> Goal of the exercise
For every line of the material below, check for the string "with" and return the line if it is there.

> Dataset excerpt

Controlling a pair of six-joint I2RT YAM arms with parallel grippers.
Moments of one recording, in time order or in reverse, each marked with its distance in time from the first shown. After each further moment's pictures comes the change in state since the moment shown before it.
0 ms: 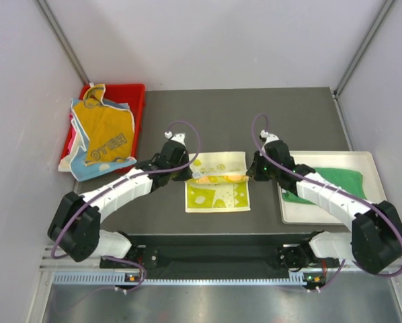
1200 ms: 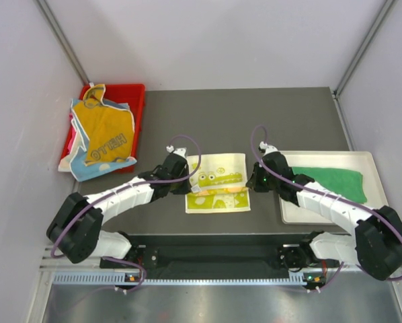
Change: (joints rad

> Completed task
Controlling a pair of six-joint I2RT YAM arms with parallel grippers.
Moments of one recording, in time order or in reverse, each marked with its distance in time from the first shown. After each further moment's pictures comes the change in state since the moment shown before it.

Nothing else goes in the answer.